The challenge is daunting. Throughout the 20th century, national leaders tried often to organize international conferences to create new agreements and institutions to solve the persistent problem of uncoordinated and conflicting policy making. Almost all such efforts ended in failure. The peace conference after World War I succeeded in establishing the League of Nations with an economics section, but the organization lacked teeth and the United States never joined. A major conference in London in 1933 aimed to revive the monetary role of gold, but it too failed in the absence of U.S. leadership. The Committee of Twenty met for two years in the mid-1970s and failed to agree on a new system of exchange rate policies. Appeals for a new Bretton Woods since the 1980s have never gained traction.

The Bretton Woods conference not only created two organizations that have played central roles in international finance for 75 years; it also established a framework for international cooperation that has proved to be both enduring and adaptable. Why did Bretton Woods succeed where all others failed?

The first requirement for success was that the world economy was in severe crisis. The entire professional lifespan of the delegates at Bretton Woods had been consumed by two world wars, the Great Depression, and chaotic uncoordinated policymaking. It is particularly striking that the delegates believed their work was essential, not just for restoring prosperity but for preserving world peace.

The second requirement was strong bilateral leadership and cooperation from the leading powers. Harry Dexter White and John Maynard Keynes, working for the U.S. and British treasuries respectively, developed independent proposals for a postwar system and then worked together to develop a consistent plan. Keynes, representing a diminished economic power that would need very substantial postwar assistance, had to make the lion’s share of concessions, but the resulting Bretton Woods system greatly benefited both countries.

Third, the wartime planning for Bretton Woods extended to all other allied countries. Keynes wanted to limit the preparations to the two great powers with a possible invitation to the Soviet Union, but White insisted on holding a conference of 44 countries and inviting many of them to submit their own plans or amendments both before and during the conference. A pre-cooked plan, he argued, would be widely resented and would not likely be embraced by a large number of participants. In the end, almost every invited country joined the IMF and the World Bank (the Soviet Union being the major exception).

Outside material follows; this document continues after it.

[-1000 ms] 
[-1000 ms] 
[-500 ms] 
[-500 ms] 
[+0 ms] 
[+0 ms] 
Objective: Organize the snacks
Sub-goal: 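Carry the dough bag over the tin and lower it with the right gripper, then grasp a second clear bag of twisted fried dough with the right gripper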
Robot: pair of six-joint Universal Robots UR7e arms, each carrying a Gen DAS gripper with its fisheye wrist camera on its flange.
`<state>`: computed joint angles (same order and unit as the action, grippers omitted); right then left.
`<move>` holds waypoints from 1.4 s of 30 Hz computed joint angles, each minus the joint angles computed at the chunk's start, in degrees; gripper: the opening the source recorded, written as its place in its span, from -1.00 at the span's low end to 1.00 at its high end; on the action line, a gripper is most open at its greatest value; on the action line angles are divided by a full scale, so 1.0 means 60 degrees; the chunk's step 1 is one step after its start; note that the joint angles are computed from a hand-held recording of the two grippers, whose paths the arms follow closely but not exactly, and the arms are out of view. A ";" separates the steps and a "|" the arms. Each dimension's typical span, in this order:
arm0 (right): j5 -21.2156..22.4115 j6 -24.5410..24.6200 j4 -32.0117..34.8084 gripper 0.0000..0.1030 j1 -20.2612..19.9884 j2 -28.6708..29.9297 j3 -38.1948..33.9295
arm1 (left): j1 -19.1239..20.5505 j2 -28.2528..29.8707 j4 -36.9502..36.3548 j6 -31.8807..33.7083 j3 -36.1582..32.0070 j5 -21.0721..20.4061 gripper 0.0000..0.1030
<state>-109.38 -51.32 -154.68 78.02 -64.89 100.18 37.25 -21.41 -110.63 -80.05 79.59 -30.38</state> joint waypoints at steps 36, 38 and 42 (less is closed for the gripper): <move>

Fourth, those who gathered at Bretton Woods had a clear and viable shared vision of how to establish a cooperative postwar international financial system. Unilateral exchange rate changes would be replaced by multilateral agreements. Temporary financing would help countries with payments deficits or reconstruction and development needs. Forums would be established to help countries find mutually beneficial solutions to problems. The whole structure would be built on the two internationally accepted reserve assets: gold and the U.S dollar. No one believed it would be a perfect system for all time, but everyone understood that it would be a vast improvement and would help participating countries in a wide variety of circumstances.

None of these conditions is met today. Unilateral policy actions that aim to benefit one country at the expense of others may yet precipitate a crisis, as they did in the 1930s, but so far they remain exceptional. The U.S. government might someday regain the mantle of financial leadership and the vision of a shared prosperity that it had during World War II; or some other country might take over that role; but that quality of governance does not now exist. And the most daunting challenge—developing a clear plan for what an improved system might look like—is not even in the earliest stages of realization.

The international financial system that emerged from the Bretton Woods conference in 1944 was and is imperfect, but it has evolved so as to remain the capstone of global economic relations. The continuation of that evolution, not a wholesale attempt at replacement, should be the focus of reform discussions.